WORKING DATA:
□ □ □ □ □

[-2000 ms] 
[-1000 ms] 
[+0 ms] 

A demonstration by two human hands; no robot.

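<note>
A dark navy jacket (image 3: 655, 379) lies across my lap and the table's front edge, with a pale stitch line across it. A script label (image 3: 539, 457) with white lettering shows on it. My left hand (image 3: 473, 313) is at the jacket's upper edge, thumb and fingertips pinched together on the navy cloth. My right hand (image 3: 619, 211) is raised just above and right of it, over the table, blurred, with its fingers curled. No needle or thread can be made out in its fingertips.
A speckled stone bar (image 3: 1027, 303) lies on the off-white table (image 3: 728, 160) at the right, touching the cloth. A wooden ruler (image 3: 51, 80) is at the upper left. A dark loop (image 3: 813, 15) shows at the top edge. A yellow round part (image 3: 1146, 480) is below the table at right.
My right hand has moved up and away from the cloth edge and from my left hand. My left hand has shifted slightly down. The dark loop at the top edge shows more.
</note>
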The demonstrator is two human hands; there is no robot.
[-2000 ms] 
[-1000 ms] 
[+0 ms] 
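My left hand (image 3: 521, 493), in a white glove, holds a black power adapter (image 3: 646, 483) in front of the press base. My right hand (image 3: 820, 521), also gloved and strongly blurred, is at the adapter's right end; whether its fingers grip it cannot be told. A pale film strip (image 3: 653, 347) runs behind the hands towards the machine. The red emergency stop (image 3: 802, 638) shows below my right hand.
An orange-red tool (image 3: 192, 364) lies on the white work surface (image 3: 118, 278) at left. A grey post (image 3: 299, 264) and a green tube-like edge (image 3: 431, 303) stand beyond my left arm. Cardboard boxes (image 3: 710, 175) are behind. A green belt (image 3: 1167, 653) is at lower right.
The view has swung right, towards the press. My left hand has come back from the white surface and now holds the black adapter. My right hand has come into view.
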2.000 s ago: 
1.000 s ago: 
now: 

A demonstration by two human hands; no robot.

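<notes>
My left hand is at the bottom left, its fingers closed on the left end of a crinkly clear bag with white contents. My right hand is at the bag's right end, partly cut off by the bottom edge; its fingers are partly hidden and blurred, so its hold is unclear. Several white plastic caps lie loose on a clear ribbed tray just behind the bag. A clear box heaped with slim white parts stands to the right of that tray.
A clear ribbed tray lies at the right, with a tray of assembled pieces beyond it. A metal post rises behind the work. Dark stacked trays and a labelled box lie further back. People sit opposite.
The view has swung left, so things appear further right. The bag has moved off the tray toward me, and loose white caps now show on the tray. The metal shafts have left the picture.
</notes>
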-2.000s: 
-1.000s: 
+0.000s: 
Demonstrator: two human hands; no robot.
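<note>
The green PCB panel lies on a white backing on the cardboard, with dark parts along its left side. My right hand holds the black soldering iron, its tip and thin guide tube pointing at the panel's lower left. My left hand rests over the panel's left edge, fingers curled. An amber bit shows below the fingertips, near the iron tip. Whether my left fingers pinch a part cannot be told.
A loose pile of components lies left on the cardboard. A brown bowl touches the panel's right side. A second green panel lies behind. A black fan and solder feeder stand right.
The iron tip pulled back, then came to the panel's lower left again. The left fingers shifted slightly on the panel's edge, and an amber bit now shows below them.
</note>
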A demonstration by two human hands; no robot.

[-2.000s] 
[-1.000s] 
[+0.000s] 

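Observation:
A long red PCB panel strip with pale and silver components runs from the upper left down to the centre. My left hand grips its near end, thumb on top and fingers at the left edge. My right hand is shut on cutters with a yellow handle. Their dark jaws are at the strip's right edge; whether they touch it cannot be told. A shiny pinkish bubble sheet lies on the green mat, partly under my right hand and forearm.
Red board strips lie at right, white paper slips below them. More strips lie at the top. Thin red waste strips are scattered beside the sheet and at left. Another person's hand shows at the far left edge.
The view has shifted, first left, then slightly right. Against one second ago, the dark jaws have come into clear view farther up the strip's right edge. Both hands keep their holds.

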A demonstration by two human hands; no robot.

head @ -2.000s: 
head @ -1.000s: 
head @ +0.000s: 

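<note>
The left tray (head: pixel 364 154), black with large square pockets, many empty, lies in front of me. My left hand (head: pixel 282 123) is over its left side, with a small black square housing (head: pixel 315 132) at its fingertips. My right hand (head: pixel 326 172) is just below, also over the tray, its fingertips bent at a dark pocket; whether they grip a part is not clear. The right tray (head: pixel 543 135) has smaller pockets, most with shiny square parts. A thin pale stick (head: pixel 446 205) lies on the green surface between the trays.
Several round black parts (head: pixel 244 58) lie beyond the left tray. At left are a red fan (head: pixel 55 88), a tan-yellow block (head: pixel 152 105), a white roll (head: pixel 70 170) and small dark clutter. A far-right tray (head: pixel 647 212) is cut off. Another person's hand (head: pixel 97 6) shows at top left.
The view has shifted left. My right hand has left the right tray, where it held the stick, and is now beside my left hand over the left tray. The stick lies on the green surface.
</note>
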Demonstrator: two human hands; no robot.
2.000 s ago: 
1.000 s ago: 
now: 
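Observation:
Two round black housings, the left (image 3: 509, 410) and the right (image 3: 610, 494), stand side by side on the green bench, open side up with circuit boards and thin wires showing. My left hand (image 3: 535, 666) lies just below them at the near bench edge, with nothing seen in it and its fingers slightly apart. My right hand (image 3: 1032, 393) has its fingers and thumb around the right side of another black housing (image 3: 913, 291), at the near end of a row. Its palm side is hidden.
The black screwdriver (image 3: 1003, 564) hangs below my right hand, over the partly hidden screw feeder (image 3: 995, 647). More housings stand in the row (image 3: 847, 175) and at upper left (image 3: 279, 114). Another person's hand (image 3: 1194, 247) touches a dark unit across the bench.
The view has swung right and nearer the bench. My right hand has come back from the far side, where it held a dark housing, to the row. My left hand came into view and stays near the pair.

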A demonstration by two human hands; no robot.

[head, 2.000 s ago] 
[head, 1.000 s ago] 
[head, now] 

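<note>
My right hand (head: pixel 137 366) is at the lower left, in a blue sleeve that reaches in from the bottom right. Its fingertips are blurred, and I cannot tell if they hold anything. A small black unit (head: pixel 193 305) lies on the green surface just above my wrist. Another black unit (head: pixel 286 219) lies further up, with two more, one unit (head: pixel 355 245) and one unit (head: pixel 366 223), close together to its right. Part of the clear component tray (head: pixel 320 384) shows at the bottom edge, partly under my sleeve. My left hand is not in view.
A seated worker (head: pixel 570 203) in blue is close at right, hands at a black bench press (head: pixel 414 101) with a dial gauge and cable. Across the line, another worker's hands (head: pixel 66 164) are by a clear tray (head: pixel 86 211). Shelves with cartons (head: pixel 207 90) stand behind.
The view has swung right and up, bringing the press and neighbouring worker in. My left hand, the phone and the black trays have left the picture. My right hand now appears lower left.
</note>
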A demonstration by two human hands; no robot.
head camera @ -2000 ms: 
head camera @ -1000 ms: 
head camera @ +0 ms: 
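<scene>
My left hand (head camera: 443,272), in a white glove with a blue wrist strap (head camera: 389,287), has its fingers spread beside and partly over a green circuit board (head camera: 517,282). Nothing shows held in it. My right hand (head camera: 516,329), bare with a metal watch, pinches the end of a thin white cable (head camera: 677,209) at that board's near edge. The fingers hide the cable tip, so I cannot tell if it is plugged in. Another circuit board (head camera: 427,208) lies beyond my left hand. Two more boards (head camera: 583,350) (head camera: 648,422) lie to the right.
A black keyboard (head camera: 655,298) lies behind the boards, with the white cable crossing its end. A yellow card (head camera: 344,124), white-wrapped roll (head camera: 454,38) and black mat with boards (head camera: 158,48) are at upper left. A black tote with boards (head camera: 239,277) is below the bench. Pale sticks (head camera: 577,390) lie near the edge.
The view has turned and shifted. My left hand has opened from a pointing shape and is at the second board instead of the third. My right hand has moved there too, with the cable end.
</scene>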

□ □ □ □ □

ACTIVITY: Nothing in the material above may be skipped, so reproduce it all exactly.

OUTPUT FOR THIS TASK:
[-2000 ms] 
[-1000 ms] 
[+0 ms] 

A demonstration by two human hands; no robot.

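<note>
A dark navy jacket (image 3: 655, 379) lies across my lap and the table's front edge, with a pale stitch line across it. A script label (image 3: 539, 457) with white lettering shows on it. My left hand (image 3: 473, 313) is at the jacket's upper edge, thumb and fingertips pinched together on the navy cloth. My right hand (image 3: 619, 211) is raised just above and right of it, over the table, blurred, with its fingers curled. No needle or thread can be made out in its fingertips.
A speckled stone bar (image 3: 1027, 303) lies on the off-white table (image 3: 728, 160) at the right, touching the cloth. A wooden ruler (image 3: 51, 80) is at the upper left. A dark loop (image 3: 813, 15) shows at the top edge. A yellow round part (image 3: 1146, 480) is below the table at right.
My right hand has moved up and away from the cloth edge and from my left hand. My left hand has shifted slightly down. The dark loop at the top edge shows more.
</note>
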The demonstrator is two human hands; there is no robot.
[-2000 ms] 
[-1000 ms] 
[+0 ms] 
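My left hand (image 3: 521, 493), in a white glove, holds a black power adapter (image 3: 646, 483) in front of the press base. My right hand (image 3: 820, 521), also gloved and strongly blurred, is at the adapter's right end; whether its fingers grip it cannot be told. A pale film strip (image 3: 653, 347) runs behind the hands towards the machine. The red emergency stop (image 3: 802, 638) shows below my right hand.
An orange-red tool (image 3: 192, 364) lies on the white work surface (image 3: 118, 278) at left. A grey post (image 3: 299, 264) and a green tube-like edge (image 3: 431, 303) stand beyond my left arm. Cardboard boxes (image 3: 710, 175) are behind. A green belt (image 3: 1167, 653) is at lower right.
The view has swung right, towards the press. My left hand has come back from the white surface and now holds the black adapter. My right hand has come into view.
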2.000 s ago: 
1.000 s ago: 
now: 

A demonstration by two human hands; no robot.

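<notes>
My left hand is at the bottom left, its fingers closed on the left end of a crinkly clear bag with white contents. My right hand is at the bag's right end, partly cut off by the bottom edge; its fingers are partly hidden and blurred, so its hold is unclear. Several white plastic caps lie loose on a clear ribbed tray just behind the bag. A clear box heaped with slim white parts stands to the right of that tray.
A clear ribbed tray lies at the right, with a tray of assembled pieces beyond it. A metal post rises behind the work. Dark stacked trays and a labelled box lie further back. People sit opposite.
The view has swung left, so things appear further right. The bag has moved off the tray toward me, and loose white caps now show on the tray. The metal shafts have left the picture.
</notes>
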-2.000s: 
-1.000s: 
+0.000s: 
Demonstrator: two human hands; no robot.
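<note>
The green PCB panel lies on a white backing on the cardboard, with dark parts along its left side. My right hand holds the black soldering iron, its tip and thin guide tube pointing at the panel's lower left. My left hand rests over the panel's left edge, fingers curled. An amber bit shows below the fingertips, near the iron tip. Whether my left fingers pinch a part cannot be told.
A loose pile of components lies left on the cardboard. A brown bowl touches the panel's right side. A second green panel lies behind. A black fan and solder feeder stand right.
The iron tip pulled back, then came to the panel's lower left again. The left fingers shifted slightly on the panel's edge, and an amber bit now shows below them.
</note>
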A demonstration by two human hands; no robot.

[-2.000s] 
[-1.000s] 
[+0.000s] 

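Observation:
A long red PCB panel strip with pale and silver components runs from the upper left down to the centre. My left hand grips its near end, thumb on top and fingers at the left edge. My right hand is shut on cutters with a yellow handle. Their dark jaws are at the strip's right edge; whether they touch it cannot be told. A shiny pinkish bubble sheet lies on the green mat, partly under my right hand and forearm.
Red board strips lie at right, white paper slips below them. More strips lie at the top. Thin red waste strips are scattered beside the sheet and at left. Another person's hand shows at the far left edge.
The view has shifted, first left, then slightly right. Against one second ago, the dark jaws have come into clear view farther up the strip's right edge. Both hands keep their holds.
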
A demonstration by two human hands; no robot.

head @ -2.000s: 
head @ -1.000s: 
head @ +0.000s: 

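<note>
The left tray (head: pixel 364 154), black with large square pockets, many empty, lies in front of me. My left hand (head: pixel 282 123) is over its left side, with a small black square housing (head: pixel 315 132) at its fingertips. My right hand (head: pixel 326 172) is just below, also over the tray, its fingertips bent at a dark pocket; whether they grip a part is not clear. The right tray (head: pixel 543 135) has smaller pockets, most with shiny square parts. A thin pale stick (head: pixel 446 205) lies on the green surface between the trays.
Several round black parts (head: pixel 244 58) lie beyond the left tray. At left are a red fan (head: pixel 55 88), a tan-yellow block (head: pixel 152 105), a white roll (head: pixel 70 170) and small dark clutter. A far-right tray (head: pixel 647 212) is cut off. Another person's hand (head: pixel 97 6) shows at top left.
The view has shifted left. My right hand has left the right tray, where it held the stick, and is now beside my left hand over the left tray. The stick lies on the green surface.
</note>
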Demonstrator: two human hands; no robot.
2.000 s ago: 
1.000 s ago: 
now: 
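Observation:
Two round black housings, the left (image 3: 509, 410) and the right (image 3: 610, 494), stand side by side on the green bench, open side up with circuit boards and thin wires showing. My left hand (image 3: 535, 666) lies just below them at the near bench edge, with nothing seen in it and its fingers slightly apart. My right hand (image 3: 1032, 393) has its fingers and thumb around the right side of another black housing (image 3: 913, 291), at the near end of a row. Its palm side is hidden.
The black screwdriver (image 3: 1003, 564) hangs below my right hand, over the partly hidden screw feeder (image 3: 995, 647). More housings stand in the row (image 3: 847, 175) and at upper left (image 3: 279, 114). Another person's hand (image 3: 1194, 247) touches a dark unit across the bench.
The view has swung right and nearer the bench. My right hand has come back from the far side, where it held a dark housing, to the row. My left hand came into view and stays near the pair.
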
A demonstration by two human hands; no robot.

[head, 2.000 s ago] 
[head, 1.000 s ago] 
[head, now] 

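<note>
My right hand (head: pixel 137 366) is at the lower left, in a blue sleeve that reaches in from the bottom right. Its fingertips are blurred, and I cannot tell if they hold anything. A small black unit (head: pixel 193 305) lies on the green surface just above my wrist. Another black unit (head: pixel 286 219) lies further up, with two more, one unit (head: pixel 355 245) and one unit (head: pixel 366 223), close together to its right. Part of the clear component tray (head: pixel 320 384) shows at the bottom edge, partly under my sleeve. My left hand is not in view.
A seated worker (head: pixel 570 203) in blue is close at right, hands at a black bench press (head: pixel 414 101) with a dial gauge and cable. Across the line, another worker's hands (head: pixel 66 164) are by a clear tray (head: pixel 86 211). Shelves with cartons (head: pixel 207 90) stand behind.
The view has swung right and up, bringing the press and neighbouring worker in. My left hand, the phone and the black trays have left the picture. My right hand now appears lower left.
</note>
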A demonstration by two human hands; no robot.
head camera @ -2000 ms: 
head camera @ -1000 ms: 
head camera @ +0 ms: 
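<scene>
My left hand (head camera: 443,272), in a white glove with a blue wrist strap (head camera: 389,287), has its fingers spread beside and partly over a green circuit board (head camera: 517,282). Nothing shows held in it. My right hand (head camera: 516,329), bare with a metal watch, pinches the end of a thin white cable (head camera: 677,209) at that board's near edge. The fingers hide the cable tip, so I cannot tell if it is plugged in. Another circuit board (head camera: 427,208) lies beyond my left hand. Two more boards (head camera: 583,350) (head camera: 648,422) lie to the right.
A black keyboard (head camera: 655,298) lies behind the boards, with the white cable crossing its end. A yellow card (head camera: 344,124), white-wrapped roll (head camera: 454,38) and black mat with boards (head camera: 158,48) are at upper left. A black tote with boards (head camera: 239,277) is below the bench. Pale sticks (head camera: 577,390) lie near the edge.
The view has turned and shifted. My left hand has opened from a pointing shape and is at the second board instead of the third. My right hand has moved there too, with the cable end.
</scene>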

The reply to this exercise is complete.